WCRA: managerial conduct post assault outside of the duty of care

Govier v Unitingcare Community [2017] QCA 12

Fraser JA with Gotterson JA and North J agreeing

The appellant was employed by the respondent as a disability worker in Ipswich and charged with the care of the respondent’s client. A co-worker of the appellant was also charged with the care of the same client. In 2009, the co-worker attacked the appellant at the client’s residence during the change of shift, resulting in physical and psychiatric injuries. The appellant escaped the attack and was later hospitalised.

The main issues on appeal:

  1. Whether the respondent breached the duty to provide a safe system of work by requiring co-workers to meet at the change of shift;
  2. Whether the sending of two letters (after the assault) by the respondent amounted to a breach of duty; and
  3. The loss suffered by the appellant, including the assault and the timing and content of the letters.

Meeting at the change of shifts

The appellant contended that the respondent knew that the co-worker had behaved erratically and aggressively toward the appellant and other employees. Further, the appellant alleged that continued contact with the co-worker would put the appellant at risk of physical and psychiatric injury and that the respondent ought to have revised their shifts to prevent crossing over. The basis of these claims rested on a letter from the appellant to the respondent asking to be kept apart from the co-worker during their work and four prior incidents relating to the co-worker. Fraser JA addressed these issues as follows:

[28] … The primary judge was not satisfied that Mr Blackett necessarily believed that MD had a mental health problem or illness in circumstances in which Mr Blackett must have appreciated that this statement would have appeased the appellant and where he must have known that he did not have the skill or evidence to justify such a diagnosis.  It does not follow from Mr Blackett’s assertion that MD had a mental health problem or illness that the primary judge erred in failing to find that as at 14 October 2009 the respondent appreciated or reasonably should have appreciated that there was a risk that MD would assault the appellant or that the appellant might suffer a psychiatric injury.

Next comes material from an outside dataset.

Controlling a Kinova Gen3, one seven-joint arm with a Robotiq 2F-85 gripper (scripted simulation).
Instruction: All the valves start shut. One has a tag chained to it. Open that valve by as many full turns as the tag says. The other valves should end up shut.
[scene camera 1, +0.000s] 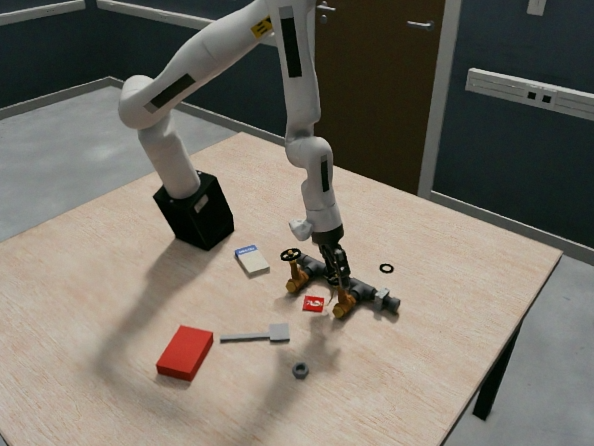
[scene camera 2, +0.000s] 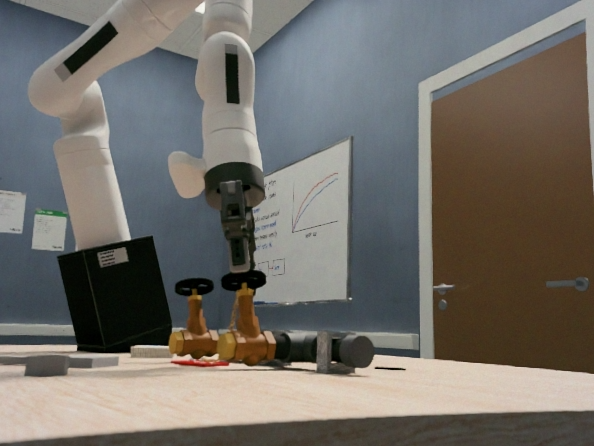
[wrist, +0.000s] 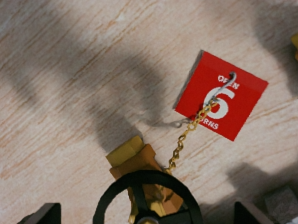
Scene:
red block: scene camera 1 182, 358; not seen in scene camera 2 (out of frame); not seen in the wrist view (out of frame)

As to the prior incidents, Fraser JA stated:

[37] … the primary judge found that those incidents “were based upon events which had occurred” and the primary judge was not satisfied that any of the incidents caused the appellant to infer a risk of violence or a need to alert Mr Blackett.  There was no incongruity between the finding that the incidents were based upon events which had occurred and the primary judge’s non-satisfaction that any of them caused the appellant to infer a risk of violence to her or a need to alert Mr Blackett.

[49] … It suggested that the appellant had said something to Mr Blackett before the assault concerning (actual or potential) physical violence by MD against the appellant.  That evidence could not gain support from the statement which Dr Kar attributed to the appellant, which suggested only that Ms Govier had told the appellant that Mr Blackett had been extremely apologetic and admitted that he had failed to move the appellant away from MD.  Those statements contain no indication that, before the assault, Mr Blackett understood that there was a risk of the occurrence of the attack which occurred.

Timing and content of two letters

The respondent had sent two letters to the appellant, the first on the day of the incident requiring the appellant to attend a meeting the following day, and a second letter two weeks later criticising the appellant’s conduct. The appellant claimed that the respondent ought to have known that the appellant remained in a fragile physical and psychiatric state after the incident and the timing of the letters involved further distress. Of these letters, Fraser JA stated:

[67] In Paige, Spigelman CJ … held that a proposed duty owed by an employer to supply a safe system of work to an employee in relation to the incidents of the contract of employment, such as in the disciplinary procedures under consideration in Paige, was a novel category of duty which involved an extension beyond the duty established by case law to supply a safe system of work in relation to the conduct of tasks for which an employee was engaged.

Fraser JA relied on Spigelman CJ in Paige where His Honour stated that “matters concerning the creation and termination of a contract of employment can, in my opinion, be left to the law of contract, subject to the extensive statutory modification.” Fraser JA went on to state:

[68] … A finding, such as the primary judge made in this case, that the injury suffered by an employee was a foreseeable consequence of a lack of reasonable care by an employer, is not sufficient to justify the creation of a new category of duty of care.

Apportionment of loss

It was unnecessary for Fraser JA to consider whether the letters contributed 15% to the appellant’s loss, however His Honour expressed his agreement with the primary judge in this regard.

The appeal was dismissed with costs.